В школе мы проводили от 8 с половиной утра до 2 часов: на первом плане стоял латинский язык, которому отведено было 8 часов в неделю, русскому – 6 часов, 4 посвящались арифметике, 2 – чистописанию, 2 – географии и 2 – Закону Божию (евреи были в эти часы свободны). После первых трех уроков была большая перемена в полчаса, раз в неделю занятая гимнастикой (вернее, шагистикой), а в прочие дни предоставлявшая свободу действий. Переменами пользовались, чтобы сбегать за ворота в съестную лавочку Менделя, жирного еврея с сине-черной курчавой бородой, охотно отпускавшего и в долг свои бутерброды с окаменевшей паюсной икрой, обильно политой для смягчения уксусом. Но важнее было после бутербродов – глубоко до головокружения затянуться папиросой. Здесь можно было предаваться этому удовольствию безмятежно – в противоположность весьма примитивной уборной («нужник»), куда то и дело заглядывал огромный, налитой помощник классного наставника Карл Иванович Фохт и, раздосадованный, что благодаря хорошей организации предупреждения ему не удавалось курильщиков накрыть с поличным, заставлял учеников дышать себе в лицо и больно ущемлял волосы, чтобы преодолеть сопротивление.

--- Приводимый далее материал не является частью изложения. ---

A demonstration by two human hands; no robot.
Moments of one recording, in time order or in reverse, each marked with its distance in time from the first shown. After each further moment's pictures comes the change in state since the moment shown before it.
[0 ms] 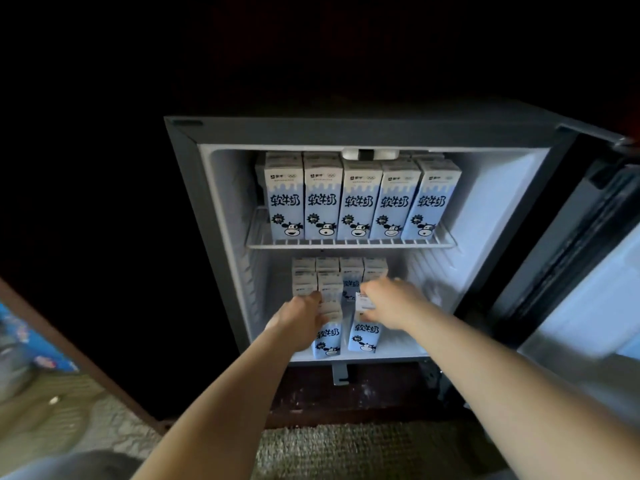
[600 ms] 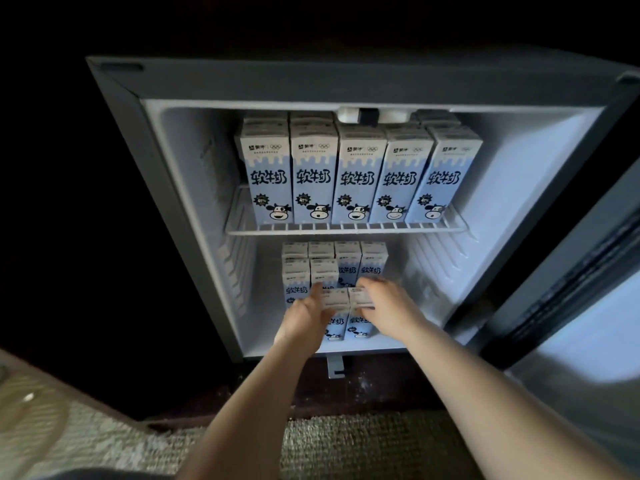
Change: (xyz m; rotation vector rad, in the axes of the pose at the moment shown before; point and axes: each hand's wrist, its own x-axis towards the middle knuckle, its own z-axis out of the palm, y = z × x) left_hand 0.032 0.001 0.049 -0.220 0.095 -0.048; right_hand 0.032 0.019 0.068 0.404 0.163 0.038
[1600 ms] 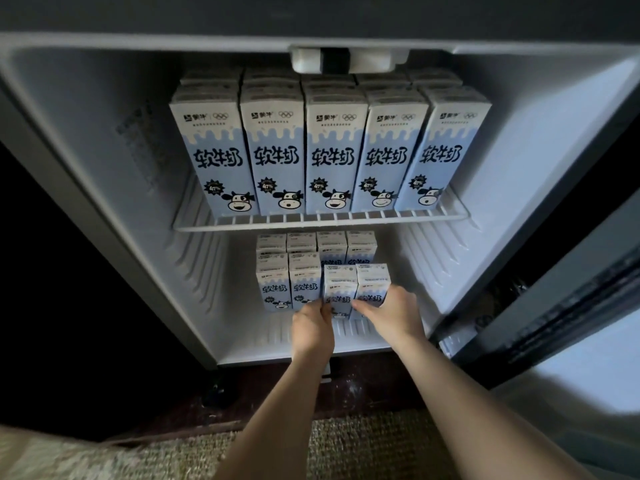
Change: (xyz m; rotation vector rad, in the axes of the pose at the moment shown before) left_hand 0.039 0.011 0.071 -0.295 0.155 -0.240; right_hand 0.014 0.049 0.046 0.398 0.266 0.399
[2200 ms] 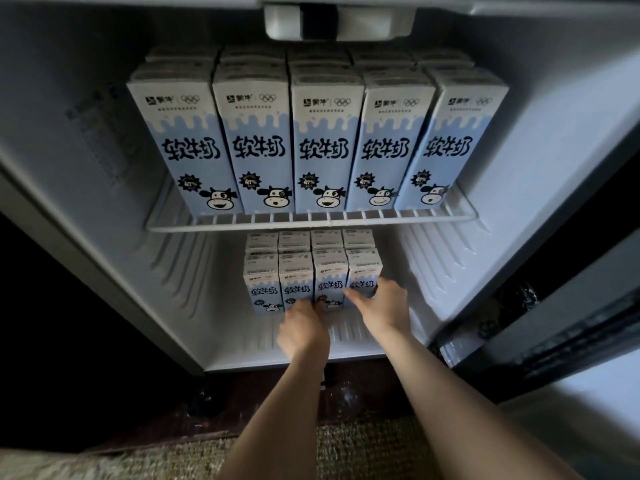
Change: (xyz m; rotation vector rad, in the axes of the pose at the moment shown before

Главный предмет – латинскую грамоту – преподавал в первых трех классах сам директор Аким Константинович Циммерман, приземистый человек лет шестидесяти, с большим отвислым животом и отвислой губой. Не смел бы я утверждать, что он владел членораздельной речью: мы слышали только отрывистые восклицания, прерываемые громким выдыханием: незавидно, вон, в карцер и т. п. Учеников он не называл по фамилии, каждый имел свое прозвище: тигр, собака, дубина, остолоп, книжица… и т. д. К неуспевающим он вообще обращался только коллективно: «Гуща, вали!» Перед его уроком в класс входил другой помощник классного наставника Сила (больше мне не приходилось слышать такое имя) Иванович Добровольский, тонкий, злобный, с редкой русой бороденкой, олицетворенный Молчалин, и производил перекличку. С небольшим опозданием являлся директор, всегда в пальто, накинутом на плечи. Сила Иванович подобострастно снимал с начальственных плеч пальто, а затем еле слышным ровным голосом докладывал, все ли ученики на месте и не было ли каких-либо происшествий. Если все было благополучно, директор шумно отдувался и садился на кафедру, а Сила Иванович, пятясь, удалялся. Пытливым оком Циммерман обозревал класс, стараясь по выражению лиц узнать, кто не приготовил урока, который обычно состоял в том, чтобы наизусть затвердить расположенные белыми стихами существительные, глаголы, представляющие то или иное отклонение от общего правила и т. д. Бессмысленная зубрежка словно нарочно была придумана, чтобы затруднить усвоение латинской грамоты и поселить непобедимое отвращение к ней.